A key to workforce entry is the future of work, and STEM education is at the core. What unlocks workforce retention are things like living wages, childcare costs, and other financial factors that prevent women from being pushed out of their careers.

Employment, childcare, equitable pay. These are not women’s issues. These are national issues. The “shecession” is not just the demise of women’s advancement. It is a harbinger of our nation’s economic future.

The last time — and only time — our country provided adequate childcare to support parents in the workforce was during World War II. After millions of women went to work in factories, communities established thousands of childcare centers around the country to assist working mothers across socioeconomic lines. These centers were affordable and easily accessible, with round-the-clock operations that cost the equivalent of $9 per day.

Now consider the current cost of childcare. The Economic Policy Institute reports, as recently as October 2020, the average annual cost of infant care in Washington D.C. is $24,243. That is nearly ten times the equivalent cost of childcare during World War II. The minimum wage in D.C. is $15 an hour (the same figure that was rejected by Congress as too high for the national minimum wage). A worker making minimum wage in D.C. earns roughly $31,200 per year. That leaves less than $7,000 for all other expenses, including housing, food, healthcare, transportation, and any student loans — for the entire year.

To say childcare is prohibitively expensive is a gross understatement. A primary caregiver should not have to pay for the privilege of working.

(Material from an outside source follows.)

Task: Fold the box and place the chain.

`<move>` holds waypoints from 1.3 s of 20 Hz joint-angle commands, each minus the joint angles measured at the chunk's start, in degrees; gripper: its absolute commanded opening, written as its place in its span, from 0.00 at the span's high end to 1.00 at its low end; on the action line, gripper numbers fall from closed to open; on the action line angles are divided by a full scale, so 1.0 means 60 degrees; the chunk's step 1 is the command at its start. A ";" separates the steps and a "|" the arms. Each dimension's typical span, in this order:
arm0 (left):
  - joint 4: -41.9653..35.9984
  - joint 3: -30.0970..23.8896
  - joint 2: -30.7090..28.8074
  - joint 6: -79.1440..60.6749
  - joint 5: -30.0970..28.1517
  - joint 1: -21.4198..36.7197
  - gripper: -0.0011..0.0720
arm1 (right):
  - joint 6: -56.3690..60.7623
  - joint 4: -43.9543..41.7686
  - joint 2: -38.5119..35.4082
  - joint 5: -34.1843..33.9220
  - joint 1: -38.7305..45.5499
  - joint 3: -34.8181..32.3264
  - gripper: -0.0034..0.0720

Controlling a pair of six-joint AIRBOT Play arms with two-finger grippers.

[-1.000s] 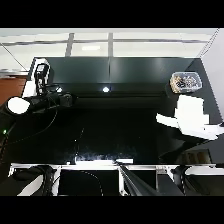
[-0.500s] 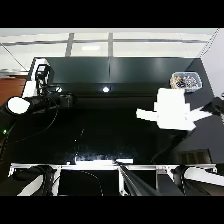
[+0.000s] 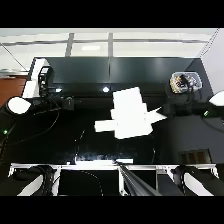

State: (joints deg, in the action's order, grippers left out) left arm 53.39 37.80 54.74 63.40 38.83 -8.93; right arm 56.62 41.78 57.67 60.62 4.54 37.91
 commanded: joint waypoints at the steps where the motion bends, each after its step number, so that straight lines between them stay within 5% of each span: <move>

The post-pandemic era will be the first time in history that our economy hinges on how we address women in the workforce. In January 2021, 275,000 women exited the workforce. A month earlier, women accounted for 100 percent of net jobs lost. One. Hundred. Percent. In a recent op-ed, Vice President Harris wrote that 2.5 million women have left the labor force during the pandemic, declaring the situation a national emergency. 

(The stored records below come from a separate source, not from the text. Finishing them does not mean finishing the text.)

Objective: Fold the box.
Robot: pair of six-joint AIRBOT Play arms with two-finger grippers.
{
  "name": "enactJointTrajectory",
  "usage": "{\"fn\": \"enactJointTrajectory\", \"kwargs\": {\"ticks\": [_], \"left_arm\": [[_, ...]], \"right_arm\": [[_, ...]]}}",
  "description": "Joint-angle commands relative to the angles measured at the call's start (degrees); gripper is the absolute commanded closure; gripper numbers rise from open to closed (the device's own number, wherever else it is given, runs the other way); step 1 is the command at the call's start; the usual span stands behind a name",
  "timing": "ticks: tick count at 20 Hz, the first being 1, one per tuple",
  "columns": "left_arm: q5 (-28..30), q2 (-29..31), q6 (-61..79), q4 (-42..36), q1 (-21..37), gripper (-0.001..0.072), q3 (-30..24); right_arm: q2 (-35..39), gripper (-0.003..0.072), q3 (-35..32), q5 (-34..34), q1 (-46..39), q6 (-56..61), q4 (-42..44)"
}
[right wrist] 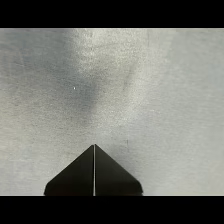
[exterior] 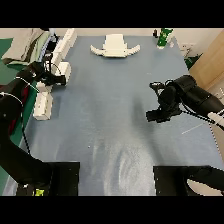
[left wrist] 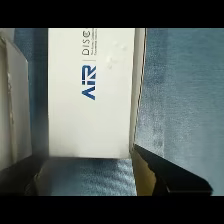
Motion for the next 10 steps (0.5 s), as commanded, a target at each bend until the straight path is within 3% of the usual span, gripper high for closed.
{"fn": "enactJointTrajectory", "kwargs": {"ticks": [1,5,9,10], "left_arm": [[-7.2,3.9,0.0,0.4,1.0,0.0013,0.1],[-19.7,11.2,-0.1,0.5,1.4,0.0014,0.1],[-28.5,19.0,-3.0,-0.4,0.1,0.0018,0.0],[-30.0,21.1,-3.3,-0.6,-1.1,0.0121,0.0]], "right_arm": [[0.0,0.068,0.1,0.0,0.0,0.0,0.0],[0.0,0.068,0.1,0.0,0.0,0.0,0.0],[0.0,0.068,0.1,0.0,0.0,0.0,0.0],[0.0,0.068,0.1,0.0,0.0,0.0,0.0]]}}
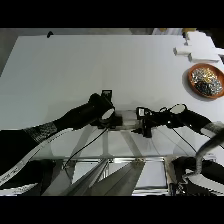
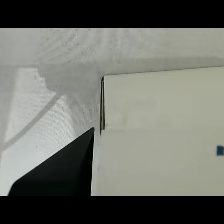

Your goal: Fold the box and place the chain.

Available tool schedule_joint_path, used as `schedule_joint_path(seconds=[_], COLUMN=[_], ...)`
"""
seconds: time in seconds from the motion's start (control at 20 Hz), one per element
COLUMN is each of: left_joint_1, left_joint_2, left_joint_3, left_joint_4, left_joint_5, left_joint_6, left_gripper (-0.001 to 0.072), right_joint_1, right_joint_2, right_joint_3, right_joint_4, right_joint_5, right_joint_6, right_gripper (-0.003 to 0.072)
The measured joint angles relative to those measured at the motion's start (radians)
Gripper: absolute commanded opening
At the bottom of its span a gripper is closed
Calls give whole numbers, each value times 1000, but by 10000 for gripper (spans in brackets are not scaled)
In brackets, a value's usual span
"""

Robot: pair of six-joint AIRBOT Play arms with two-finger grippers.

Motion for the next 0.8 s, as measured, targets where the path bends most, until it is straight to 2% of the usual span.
schedule_joint_path(seconds=[0.1, 0.15, 0.2, 0.4, 0.45, 0.5, 0.55, 0.8], left_joint_1=[-2, -2, -3, -3, -3, -3, -3, -3], left_joint_2=[-8, -10, -11, -15, -16, -16, -20, -15], left_joint_3=[0, 0, 0, 0, 0, 0, -2, -1], left_joint_4=[-1, -1, -2, -3, -3, -2, -3, -1], left_joint_5=[3, 1, 0, -2, -2, 1, 13, 0], left_joint_6=[-1, -1, -5, -16, -18, -16, -16, -23], left_gripper=[74, 55, 4, 2, 47, 167, 225, 201], right_joint_1=[0, 0, 0, 0, 0, 0, 0, 0], right_joint_2=[0, 0, 0, 0, 0, 0, 0, 0], right_joint_3=[0, 0, 0, 0, 0, 0, 0, 0], right_joint_4=[0, 0, 0, 0, 0, 0, 0, 0], right_joint_5=[0, 0, 0, 0, 0, 0, 0, 0], right_joint_6=[0, 0, 0, 0, 0, 0, 0, 0], right_gripper=[399, 399, 399, 399, 399, 399, 399, 399])
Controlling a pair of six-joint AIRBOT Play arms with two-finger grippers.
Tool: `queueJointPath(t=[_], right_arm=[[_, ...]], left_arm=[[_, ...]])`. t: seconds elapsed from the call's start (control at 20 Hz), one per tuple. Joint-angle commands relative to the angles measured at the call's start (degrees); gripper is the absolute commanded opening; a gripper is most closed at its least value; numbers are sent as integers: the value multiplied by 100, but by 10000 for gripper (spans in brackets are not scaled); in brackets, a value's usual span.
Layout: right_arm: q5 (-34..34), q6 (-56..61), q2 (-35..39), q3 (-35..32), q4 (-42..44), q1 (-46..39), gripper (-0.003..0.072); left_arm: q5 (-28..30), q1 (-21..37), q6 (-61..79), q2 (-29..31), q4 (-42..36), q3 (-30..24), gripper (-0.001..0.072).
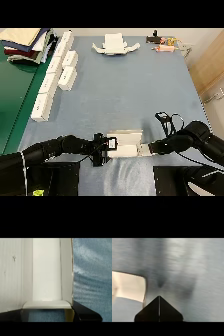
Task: Fold the box.
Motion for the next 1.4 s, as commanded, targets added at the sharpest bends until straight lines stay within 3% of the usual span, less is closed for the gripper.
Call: queueJointPath(t=[0.0,0.15,0.2,0.3,0.35,0.75,0.95,1.15,1.25,1.35], right_arm=[[496,-531,74,136,1126,-22,5],[308,-592,245,435,1172,-22,6],[245,-643,258,516,1185,-22,71],[166,-680,254,603,1228,-22,336],[162,-680,247,603,1246,-22,383],[197,-1091,-299,603,1718,-13,384],[599,-824,-673,616,1602,439,381],[516,570,-1355,1062,461,1360,355],[15,1845,-1775,1445,-592,1880,355],[-168,2253,-2133,1707,-1049,2245,355]], left_arm=[[2,2,2,2,2,-2,457],[2,2,2,2,2,-2,457],[2,4,2,2,2,-2,457],[2,2,0,2,2,-2,457],[2,2,2,2,2,-2,457],[2,2,2,2,2,-2,457],[2,2,2,2,2,-2,457],[2,2,2,2,2,-2,457],[2,2,0,2,2,-2,457],[2,2,2,2,2,-2,457]])
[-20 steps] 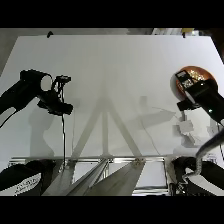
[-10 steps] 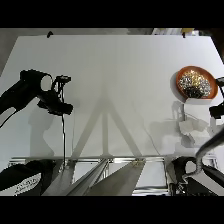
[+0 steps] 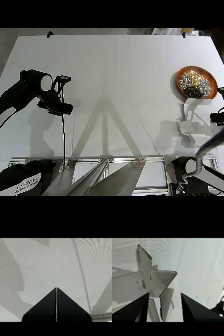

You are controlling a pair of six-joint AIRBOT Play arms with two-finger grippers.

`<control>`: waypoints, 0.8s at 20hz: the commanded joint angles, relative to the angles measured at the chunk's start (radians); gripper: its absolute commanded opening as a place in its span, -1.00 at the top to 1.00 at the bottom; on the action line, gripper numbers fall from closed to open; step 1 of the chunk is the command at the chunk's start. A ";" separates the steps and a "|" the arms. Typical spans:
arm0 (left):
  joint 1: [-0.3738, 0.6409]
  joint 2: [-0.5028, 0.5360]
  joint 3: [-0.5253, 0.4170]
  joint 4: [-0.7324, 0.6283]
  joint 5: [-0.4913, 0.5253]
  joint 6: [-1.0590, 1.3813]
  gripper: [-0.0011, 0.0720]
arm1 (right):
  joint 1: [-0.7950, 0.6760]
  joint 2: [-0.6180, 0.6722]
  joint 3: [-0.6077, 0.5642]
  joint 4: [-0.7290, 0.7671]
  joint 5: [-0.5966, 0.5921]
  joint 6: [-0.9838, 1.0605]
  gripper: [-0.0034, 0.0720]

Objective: Fold the box and place the chain.

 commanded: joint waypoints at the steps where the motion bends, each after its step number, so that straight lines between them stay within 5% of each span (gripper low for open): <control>1: 0.000 -0.001 0.000 0.000 0.000 0.000 0.95 | -0.005 -0.055 0.000 -0.084 0.041 0.045 0.15; 2: 0.000 -0.001 0.000 0.000 0.000 0.000 0.95 | -0.005 -0.064 0.000 -0.079 0.048 0.043 0.63; 3: 0.000 -0.001 0.000 0.000 0.000 0.000 0.95 | 0.000 -0.061 0.000 -0.054 0.046 0.034 0.86; 7: 0.000 -0.001 0.000 0.000 0.000 0.000 0.95 | 0.139 0.011 0.000 0.007 0.065 0.006 0.86; 11: 0.000 -0.001 0.000 0.000 0.000 0.000 0.95 | 0.276 0.102 -0.011 0.404 0.047 -0.073 0.86; 16: 0.000 -0.001 0.000 0.000 0.000 0.000 0.95 | 0.496 0.249 -0.176 0.658 -0.178 -0.071 0.86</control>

Harris is absolutely correct. As a country, when we have consecutive months where women leave the workforce in droves and the trend line is not abating, we have a serious problem. Make no mistake. It is not a problem just for women. It is a problem for us all.

We are living in a unique time marked by a once-in-a-century pandemic. Although the ferocity of the public health, social, and economic crises caught the world off guard, the consequences have been all too predictable.

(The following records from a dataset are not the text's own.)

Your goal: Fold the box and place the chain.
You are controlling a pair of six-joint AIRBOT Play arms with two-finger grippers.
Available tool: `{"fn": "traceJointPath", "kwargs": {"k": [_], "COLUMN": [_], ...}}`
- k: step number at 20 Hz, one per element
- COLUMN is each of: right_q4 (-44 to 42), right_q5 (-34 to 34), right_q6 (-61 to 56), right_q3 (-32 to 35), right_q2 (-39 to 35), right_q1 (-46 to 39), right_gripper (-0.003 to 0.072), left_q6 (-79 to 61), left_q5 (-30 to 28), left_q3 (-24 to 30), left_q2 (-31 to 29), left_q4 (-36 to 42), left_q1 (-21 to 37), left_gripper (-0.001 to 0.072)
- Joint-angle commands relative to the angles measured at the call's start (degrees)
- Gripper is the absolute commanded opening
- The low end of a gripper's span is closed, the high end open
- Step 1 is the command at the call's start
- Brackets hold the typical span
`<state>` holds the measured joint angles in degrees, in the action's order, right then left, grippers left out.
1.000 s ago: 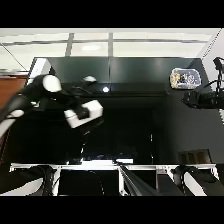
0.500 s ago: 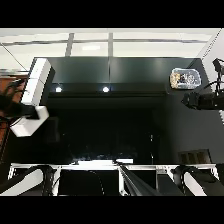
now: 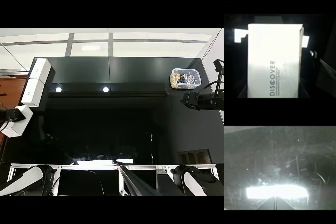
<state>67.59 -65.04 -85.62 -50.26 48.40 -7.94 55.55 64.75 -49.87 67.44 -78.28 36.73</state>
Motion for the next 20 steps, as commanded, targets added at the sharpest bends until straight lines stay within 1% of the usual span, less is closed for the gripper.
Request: {"fn": "traceJointPath", "kwargs": {"k": [1,3,5,6,7,9,10,12,15,16,17,19,20], "right_q4": [0.04,0.0,-0.09,-0.07,-0.04,-0.02,-0.04,-0.02,-0.22,-0.13,0.11,0.02,-0.11], "right_q5": [0.17,0.22,0.04,-0.55,-1.22,-2.32,-2.51,-2.51,-1.53,-1.16,-0.81,0.68,1.01], "right_q6": [-1.36,-1.38,-1.42,-1.4,-1.4,-1.4,-1.4,-1.38,1.14,5.18,8.63,9.79,9.77], "right_q3": [0.02,0.02,0.02,0.02,0.02,0.02,0.02,0.02,-0.09,-0.46,-1.27,-3.17,-4.04], "right_q2": [-0.02,-0.02,-0.02,-0.02,-0.02,-0.02,-0.02,-0.02,-0.02,-0.02,-0.02,-0.04,-0.04], "right_q1": [0.0,0.0,0.0,0.02,0.02,0.02,0.02,0.02,0.48,1.27,2.21,3.39,3.54], "right_gripper": [0.0018,0.0018,0.0018,0.0018,0.0018,0.0018,0.0018,0.0018,0.0018,0.0018,0.0018,0.0018,0.0017], "left_q6": [-11.69,-12.11,-12.22,-12.31,-12.33,-12.31,-12.31,-12.28,-10.86,-10.69,-10.54,-10.08,-10.05], "left_q5": [-7.78,-12.15,-17.2,-18.73,-19.65,-19.5,-19.52,-19.69,-16.79,-15.78,-14.62,-12.15,-10.47], "left_q3": [3.87,4.7,5.22,5.22,5.22,5.22,5.22,4.72,0.68,-1.57,-4.02,-9.84,-12.63], "left_q2": [-0.04,-0.04,0.24,0.37,0.5,0.96,1.05,0.87,-1.33,-2.54,-3.65,-5.75,-6.8], "left_q4": [4.81,5.81,10.14,10.75,11.41,11.74,11.67,11.45,11.76,12.07,12.81,16.15,19.28], "left_q1": [0.7,0.68,0.46,0.17,-0.11,-1.14,-1.68,-2.45,-3.65,-4.85,-6.38,-10.56,-12.81], "left_gripper": [0.0276,0.0276,0.0276,0.0277,0.0277,0.028,0.0347,0.0719,0.072,0.0719,0.0719,0.0716,0.0692]}}
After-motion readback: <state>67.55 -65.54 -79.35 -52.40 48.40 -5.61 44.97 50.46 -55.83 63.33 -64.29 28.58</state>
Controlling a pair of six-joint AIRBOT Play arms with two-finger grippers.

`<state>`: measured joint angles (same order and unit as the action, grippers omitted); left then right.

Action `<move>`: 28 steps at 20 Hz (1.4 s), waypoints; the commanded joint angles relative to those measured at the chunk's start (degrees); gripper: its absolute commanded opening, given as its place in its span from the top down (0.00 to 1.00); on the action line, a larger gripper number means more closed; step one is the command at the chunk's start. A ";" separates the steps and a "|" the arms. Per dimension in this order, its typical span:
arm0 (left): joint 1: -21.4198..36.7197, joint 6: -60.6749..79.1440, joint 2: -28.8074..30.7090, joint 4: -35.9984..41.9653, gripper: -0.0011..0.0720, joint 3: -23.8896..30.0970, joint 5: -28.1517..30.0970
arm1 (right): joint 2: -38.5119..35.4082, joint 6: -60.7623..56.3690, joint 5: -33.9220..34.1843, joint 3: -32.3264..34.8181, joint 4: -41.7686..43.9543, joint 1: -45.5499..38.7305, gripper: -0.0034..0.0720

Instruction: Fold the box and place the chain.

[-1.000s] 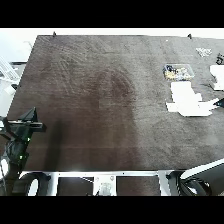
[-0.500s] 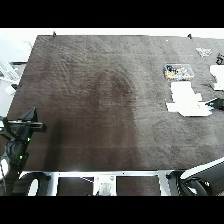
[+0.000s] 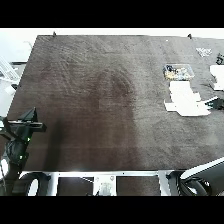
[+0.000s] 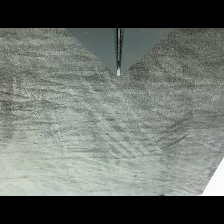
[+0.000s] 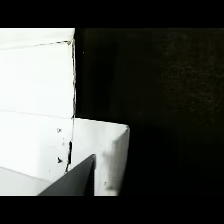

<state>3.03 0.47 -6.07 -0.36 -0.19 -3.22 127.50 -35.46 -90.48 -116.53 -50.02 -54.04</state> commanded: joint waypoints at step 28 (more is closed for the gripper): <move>0.02 0.00 0.02 0.00 0.96 0.00 0.00 | -34.67 8.28 4.39 64.74 31.54 26.34 0.96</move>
<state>3.01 0.45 -6.07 -0.36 -0.19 -3.25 101.12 -28.51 -95.53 -65.80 -22.76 -30.85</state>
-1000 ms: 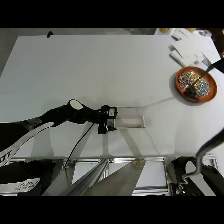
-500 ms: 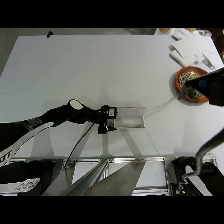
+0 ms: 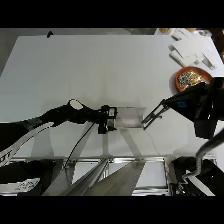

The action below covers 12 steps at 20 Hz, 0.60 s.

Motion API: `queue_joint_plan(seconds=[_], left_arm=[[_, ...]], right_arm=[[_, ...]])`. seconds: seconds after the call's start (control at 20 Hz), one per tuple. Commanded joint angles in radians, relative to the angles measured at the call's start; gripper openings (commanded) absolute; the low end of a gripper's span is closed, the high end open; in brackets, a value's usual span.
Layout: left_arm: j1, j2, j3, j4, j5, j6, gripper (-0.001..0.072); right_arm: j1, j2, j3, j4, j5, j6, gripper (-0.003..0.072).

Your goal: Fold the box and place the chain.

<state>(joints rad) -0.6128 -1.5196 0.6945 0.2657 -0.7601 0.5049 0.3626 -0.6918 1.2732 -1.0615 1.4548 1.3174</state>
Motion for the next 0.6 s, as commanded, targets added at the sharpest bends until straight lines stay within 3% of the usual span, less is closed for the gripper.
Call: queue_joint_plan(seconds=[0.0,0.2,0.55], left_arm=[[0.0,0.0,-0.001,0.0,0.0,0.0,0.0009],[0.0,0.0,-0.001,0.0,0.0,0.0,0.0009],[0.0,0.0,-0.001,0.0,0.001,0.0,0.0009]], right_arm=[[0.06,0.0,-0.066,-0.008,-0.072,0.005,0.0018],[0.062,-0.003,-0.217,-0.015,-0.162,-0.045,0.0018],[0.062,-0.026,-0.327,-0.053,-0.275,-0.063,0.0018]])
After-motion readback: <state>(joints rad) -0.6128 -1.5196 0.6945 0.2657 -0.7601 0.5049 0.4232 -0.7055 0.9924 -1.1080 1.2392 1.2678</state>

Many of us operate in crisis-management mode, but full economic recovery requires that our actions not be just reactionary but also be strategic and visonary.

Starting today, you should brainstorm ways your organization can support women’s employment and entrepreneurship with a lens towards the future of work. It may be as small as making organizational changes or as wide-scale as establishing an area of sustained advocacy.

If our nation does not use every weapon at our disposal to get women back into the workforce, our economic recovery efforts will be doomed to fail before they begin. Our lost ground will stay lost.

It does not have to be. The United States could accelerate the economy for everyone, with GDP growth by 5–10 percent in the next few decades, if we increase the number of women who enter and remain in the workforce, according to “The Key to Unlocking U.S. GDP Growth: Women,” a report by S&P Global.

It’s not enough to say that putting women to work is good for business. It’s more accurate to say this: Without women, you’re out of business.

The United States had more than a half century to brace for the “shecession.” The hour is late. What are we waiting for? The road to recovery will be long and difficult. It’s time to take the first step to be bold and audacious about our national economic future.


Alejandra Y. Castillo is a Board Member of the National Council of Nonprofits and the immediate past CEO of YWCA USA.  She is a member of APCO International Advisor Council and is the author of the forthcoming book addressing the partnership between nonprofit boards and CEOs.